肩をふるわせ、シガミー邸へ逃げてったリオを――レイダが追いかける。
なにやってんだ、あいつらは?
「(わかりかねますが、おそらくは生活魔法の師として、弟子の成長が嬉しかったのではないでしょうか)」
そっか、期待に添えるよう、がんばらねえとな!
「じゃあ、がんばって稼がないとね……具体的には、一日1パケタ半はくだらないわよ?」
「はぁ? なんで!?」
おれの生活費の十倍だ。
「私のもとで働いていたときの給金が25パケタ。定期的に魔物を狩ったときの報酬がざっと230パケタ。それとお父様からのボーナスが50パケタくらい。合計で年間480パケタ――日割りにすれば1パケタと6ヘククになりますもの♪」
計算はええな――あの仮面の機能と思われます。
「(まずいぜ迅雷! そこはまるで考えてなかったぜ!?)」
やべえ。姫さんは――やる気だったみてえだ。
「(そうですね、リオレイニアは99%要求はしないでしょうが、彼女の人生の一端を預かる身としては、リカルル以上の待遇で迎えるべきですし、彼女にはソレだけの価値があります)」
「(同感だぜ。五百乃大角も、リオを気に入って「ぜったい逃がすな」って厳命してたしな)」
けど、一日1・6パケタ。それにおれと迅雷が生きていけるだけのぶんを足すと、とんでもねえ金額になる。

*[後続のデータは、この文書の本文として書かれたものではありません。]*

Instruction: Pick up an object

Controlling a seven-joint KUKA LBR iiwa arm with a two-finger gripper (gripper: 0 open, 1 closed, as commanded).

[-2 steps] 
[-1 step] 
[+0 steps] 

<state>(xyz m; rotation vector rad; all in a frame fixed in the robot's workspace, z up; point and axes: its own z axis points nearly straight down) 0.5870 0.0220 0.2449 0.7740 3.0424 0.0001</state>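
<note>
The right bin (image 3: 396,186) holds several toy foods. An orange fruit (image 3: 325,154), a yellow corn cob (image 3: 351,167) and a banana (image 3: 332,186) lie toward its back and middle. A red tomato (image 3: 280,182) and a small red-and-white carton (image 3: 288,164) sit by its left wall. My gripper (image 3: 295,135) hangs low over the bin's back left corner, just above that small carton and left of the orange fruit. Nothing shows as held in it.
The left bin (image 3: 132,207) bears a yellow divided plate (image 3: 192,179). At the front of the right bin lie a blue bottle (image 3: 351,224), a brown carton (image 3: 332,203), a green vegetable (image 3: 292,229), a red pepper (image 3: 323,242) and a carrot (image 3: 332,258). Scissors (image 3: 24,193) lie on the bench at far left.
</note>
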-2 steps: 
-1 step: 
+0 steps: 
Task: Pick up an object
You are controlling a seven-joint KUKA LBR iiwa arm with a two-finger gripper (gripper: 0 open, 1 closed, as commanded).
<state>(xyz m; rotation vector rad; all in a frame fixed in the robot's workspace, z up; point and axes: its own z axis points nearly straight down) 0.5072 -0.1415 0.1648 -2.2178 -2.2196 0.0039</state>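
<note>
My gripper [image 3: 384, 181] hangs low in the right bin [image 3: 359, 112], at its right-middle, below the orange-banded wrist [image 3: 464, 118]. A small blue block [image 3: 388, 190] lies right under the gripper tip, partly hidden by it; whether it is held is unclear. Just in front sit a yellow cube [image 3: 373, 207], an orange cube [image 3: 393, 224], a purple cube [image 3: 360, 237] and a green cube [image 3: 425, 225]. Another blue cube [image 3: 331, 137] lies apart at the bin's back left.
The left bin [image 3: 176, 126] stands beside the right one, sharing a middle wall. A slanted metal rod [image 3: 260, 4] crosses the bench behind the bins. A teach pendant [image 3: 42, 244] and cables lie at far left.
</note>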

「それでね、シガミー? どうしてもっていうのなら、このわたぁくしがぁ『シガミー御一行様』の一員になって、もろもろ工面して差しあげてもよろし――――」
「いいエ、その必要はアりません。私、迅雷に2,3の当てがゴざいますので」
「ほんとか迅雷!?」
「はイ、シガミー。避雷針の保全業務に対して月ニ8パケタの収入を確約さレております。それを元手に商会を立ちアげようと思いマす」
「え、ちょっと? わ、私が入って差しあ――――ぐひぇ!」
あわてる姫さんの首根っこをつかんだのは、腕を倍の太さにした鬼娘。
姫さんとならんで、看板受付嬢と名高い。麗人、オルコトリアだ。
「アンタが抜けられるわけないでしょーが! 『聖剣切りの閃光』だって、三ヶ月にいちどの魔物境界線の保全業務があるんですからね?」
リオレイニアが抜けた穴には、オルコトリアがしぶしぶ志願してくれた。
どうも、以前から姫さんの横暴……もといわがまま……じゃなくて傍若無人な振る舞いに手を焼いていたメンバーから誘いがあったらしい。
ひょいひょい、がしり。
「――むぎゅへ!」
持ち運びやすく持ちかえられる、領主の娘。
手なずけるってのは、ああいうのを言うもんだよなあ。
おれは銀の板を、懐にしまい込む。
「――じゃ、じゃあ、その商会の店舗は私のもち物件から、ご用意させていただきますわぁ~! リ、リオレイニアのこれまでの献身に対するせめてもの謝礼です。こ、これなら文句ないでしょぉうぅ!?」
リオレイニアとの接点を、なにかしら保ちたいという、往生際の悪さ。
これは日の本では、みたことのないものだ。
「はい、リカルルさま――――ですが、私はリカルル様のことも心配……もとい大心配ですので、これまで通り、お屋敷住まいをお許しいただけたらと思っていたのですが――――?」
「あらん、そうでしたの? 私はてっきり――――」
はい、話はそこまで。アンタは、まだ仕事のこってるでしょ。
「じゃ、あたしがさみしいからシガミーは時々、女将さんのとこに食べに来なさいね」
じゃそういうことでと、鬼娘がズシンズシンと、去っていく。
「あれ、レーニア……じゃなかったリオレイニア。こほん……いま大心配っておっしゃいま――――ズシンズシンズシシン!
力強い足取りは、かなり早くて、姫さんの声は、スグに聞こえなくなった。